### Task brief
All lines in the records below that hold "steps" are to be shown.

### The data
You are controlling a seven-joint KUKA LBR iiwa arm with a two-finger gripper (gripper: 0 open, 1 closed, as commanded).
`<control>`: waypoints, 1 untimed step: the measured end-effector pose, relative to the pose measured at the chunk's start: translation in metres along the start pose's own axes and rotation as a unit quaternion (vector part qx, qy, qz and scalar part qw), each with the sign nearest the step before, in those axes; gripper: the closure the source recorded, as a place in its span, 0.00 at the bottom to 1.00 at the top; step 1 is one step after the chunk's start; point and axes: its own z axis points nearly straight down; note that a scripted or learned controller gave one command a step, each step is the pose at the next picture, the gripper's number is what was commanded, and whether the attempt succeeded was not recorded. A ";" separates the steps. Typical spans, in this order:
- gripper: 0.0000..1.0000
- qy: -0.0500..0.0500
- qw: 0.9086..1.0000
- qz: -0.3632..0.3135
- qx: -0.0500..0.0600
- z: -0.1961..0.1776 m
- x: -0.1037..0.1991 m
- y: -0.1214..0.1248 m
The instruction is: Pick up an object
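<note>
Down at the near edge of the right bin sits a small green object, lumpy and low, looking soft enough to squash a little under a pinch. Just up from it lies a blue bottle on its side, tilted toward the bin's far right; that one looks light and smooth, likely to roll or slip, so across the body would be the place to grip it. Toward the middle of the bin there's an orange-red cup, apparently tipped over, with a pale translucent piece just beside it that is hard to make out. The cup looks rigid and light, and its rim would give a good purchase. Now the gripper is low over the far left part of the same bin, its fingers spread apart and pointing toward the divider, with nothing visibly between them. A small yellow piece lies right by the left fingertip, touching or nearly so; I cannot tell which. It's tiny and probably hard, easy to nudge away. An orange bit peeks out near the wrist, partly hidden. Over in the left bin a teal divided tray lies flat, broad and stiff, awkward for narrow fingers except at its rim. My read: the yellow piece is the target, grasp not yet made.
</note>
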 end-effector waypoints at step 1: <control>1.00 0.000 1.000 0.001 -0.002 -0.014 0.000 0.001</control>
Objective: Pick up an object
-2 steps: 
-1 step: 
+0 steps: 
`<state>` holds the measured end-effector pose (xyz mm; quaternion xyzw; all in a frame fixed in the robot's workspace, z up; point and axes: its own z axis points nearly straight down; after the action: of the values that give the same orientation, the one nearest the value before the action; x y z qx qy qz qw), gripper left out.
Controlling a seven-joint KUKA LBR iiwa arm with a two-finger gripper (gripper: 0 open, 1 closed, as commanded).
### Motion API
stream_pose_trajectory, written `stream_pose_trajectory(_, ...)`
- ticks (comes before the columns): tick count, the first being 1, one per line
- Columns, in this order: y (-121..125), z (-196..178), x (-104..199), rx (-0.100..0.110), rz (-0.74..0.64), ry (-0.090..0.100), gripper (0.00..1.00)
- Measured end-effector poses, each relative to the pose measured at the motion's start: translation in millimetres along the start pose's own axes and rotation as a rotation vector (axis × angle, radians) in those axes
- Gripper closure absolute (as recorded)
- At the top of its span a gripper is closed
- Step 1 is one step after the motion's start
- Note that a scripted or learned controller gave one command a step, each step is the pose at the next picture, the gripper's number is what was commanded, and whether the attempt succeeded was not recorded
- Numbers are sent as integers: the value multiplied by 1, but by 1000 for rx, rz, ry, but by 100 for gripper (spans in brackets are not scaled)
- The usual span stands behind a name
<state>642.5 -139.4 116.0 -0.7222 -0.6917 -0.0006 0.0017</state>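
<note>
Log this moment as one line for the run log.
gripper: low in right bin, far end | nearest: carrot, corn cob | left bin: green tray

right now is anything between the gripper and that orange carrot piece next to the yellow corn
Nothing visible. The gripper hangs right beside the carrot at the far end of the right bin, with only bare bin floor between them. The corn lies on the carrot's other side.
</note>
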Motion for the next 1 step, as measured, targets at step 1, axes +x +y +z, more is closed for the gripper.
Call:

### Task solution
`<control>`: waypoints, 1 untimed step: the measured end-effector pose, relative to the pose measured at the chunk's start: translation in metres along the start pose's own axes and rotation as a unit quaternion (vector part qx, qy, qz and scalar part qw), each with the sign nearest the step before, in those axes; gripper: the closure the source recorded, as a place in its span, 0.00 at the bottom to 1.00 at the top; step 1 is one step after the chunk's start; point and axes: its own z axis points nearly straight down; note that a scripted or learned controller gave one command a step, each step is the pose at the next picture, the gripper's number is what was commanded, and whether the attempt succeeded was not recorded. A ";" separates the steps. Typical spans, in this order:
-2 steps: 
+0 steps: 

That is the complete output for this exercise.